■ **Requirement**:
Transcribe the entries that come next exactly, but not the pictures they contain.

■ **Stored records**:
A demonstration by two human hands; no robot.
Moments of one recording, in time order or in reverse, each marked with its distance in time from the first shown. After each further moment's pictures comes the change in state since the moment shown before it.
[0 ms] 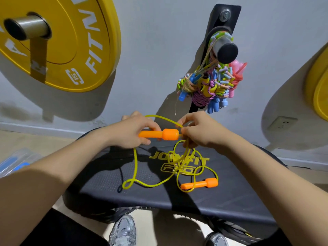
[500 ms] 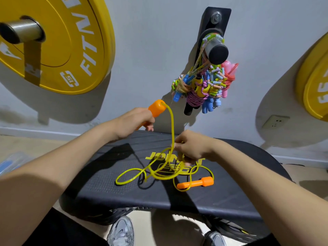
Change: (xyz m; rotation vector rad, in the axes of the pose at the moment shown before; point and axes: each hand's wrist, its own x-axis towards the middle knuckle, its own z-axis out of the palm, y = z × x) left_hand 0.021 0.017 -0.009 -0.685 0.125 0.002; right_hand 0.012 0.040 0.022 -0.135 -0.337 0.067
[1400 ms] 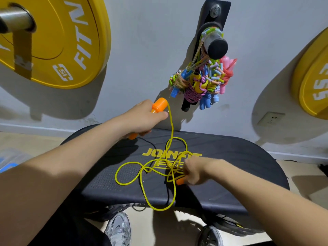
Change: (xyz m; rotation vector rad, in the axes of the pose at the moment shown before) left_hand 0.020 0.012 0.029 0.299 0.178 -0.268; right_hand 0.003 0.059 0.043 -0.748 -0.221 0.136
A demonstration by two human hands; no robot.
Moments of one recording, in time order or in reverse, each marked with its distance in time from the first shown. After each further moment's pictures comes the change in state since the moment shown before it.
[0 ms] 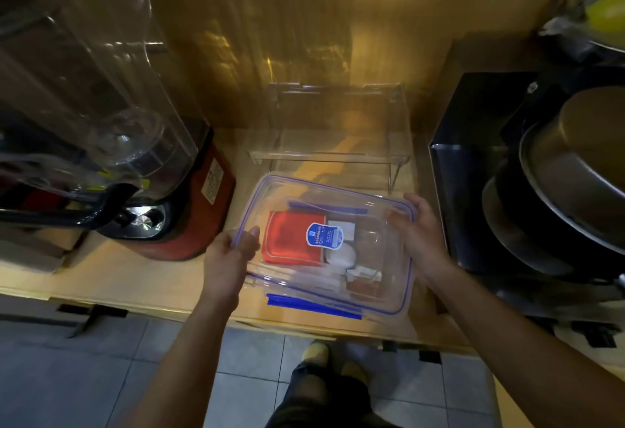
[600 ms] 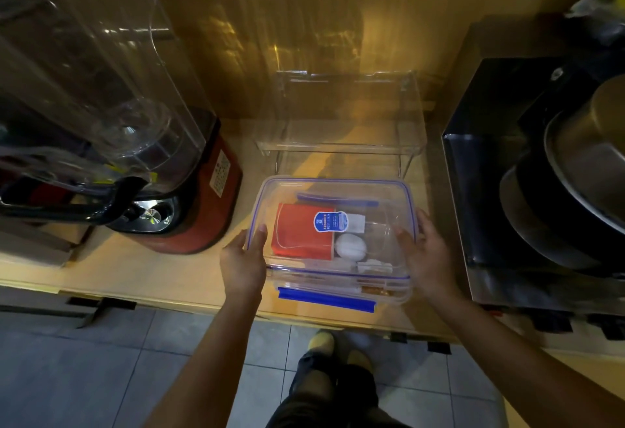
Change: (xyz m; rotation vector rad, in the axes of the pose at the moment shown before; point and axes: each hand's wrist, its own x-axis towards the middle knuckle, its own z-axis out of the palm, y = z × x) left_hand 0.004 -0.026 0.009 0.088 0.133 0.064; right_hand -0.026 0.042 -0.003 -0.243 -0.031 -0.136
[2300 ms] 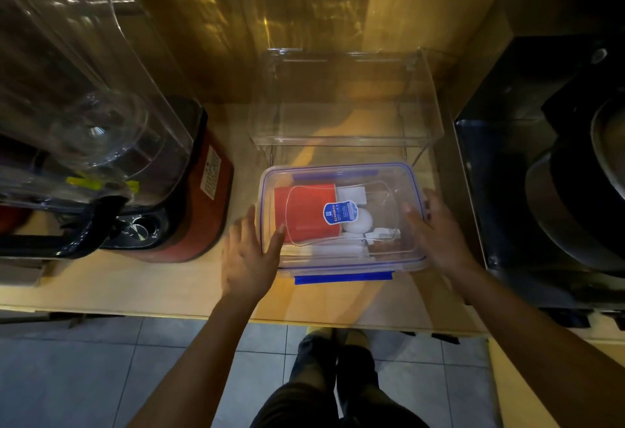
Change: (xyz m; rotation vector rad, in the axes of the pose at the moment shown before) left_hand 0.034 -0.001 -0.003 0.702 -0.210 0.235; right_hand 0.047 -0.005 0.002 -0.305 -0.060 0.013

■ **The completed task**:
A demonstration by two human hands; no robot.
Moments of one recording, in time order or in reverse, each marked with its distance in time from the first shown. After each further moment's pictures comes the change in state since the moment shown before it.
[0 ms] 
[500 ms] 
Change: (xyz m; rotation vector rad, in the axes of the pose at the moment shown before; point and axes: each hand's wrist, its own x-axis towards the middle knuckle, its own z-axis out of the palm, y = z × x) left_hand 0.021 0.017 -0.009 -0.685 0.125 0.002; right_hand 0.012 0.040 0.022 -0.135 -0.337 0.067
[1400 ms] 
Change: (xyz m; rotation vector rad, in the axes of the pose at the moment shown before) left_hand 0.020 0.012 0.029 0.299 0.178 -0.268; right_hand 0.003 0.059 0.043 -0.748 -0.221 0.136
A demonstration by two human hands; no robot.
Moments of one recording, in time order or in reverse, each marked with its distance in time from the first shown. After each further moment's pictures comes the change in state since the moment shown before it.
[0 ms] 
[600 ms] 
Change: (xyz m; rotation vector rad, in the axes of the pose at the moment shown before; point and axes: each hand's wrist, its own x-axis towards the middle knuckle, its own z-axis out of the palm, y = z × x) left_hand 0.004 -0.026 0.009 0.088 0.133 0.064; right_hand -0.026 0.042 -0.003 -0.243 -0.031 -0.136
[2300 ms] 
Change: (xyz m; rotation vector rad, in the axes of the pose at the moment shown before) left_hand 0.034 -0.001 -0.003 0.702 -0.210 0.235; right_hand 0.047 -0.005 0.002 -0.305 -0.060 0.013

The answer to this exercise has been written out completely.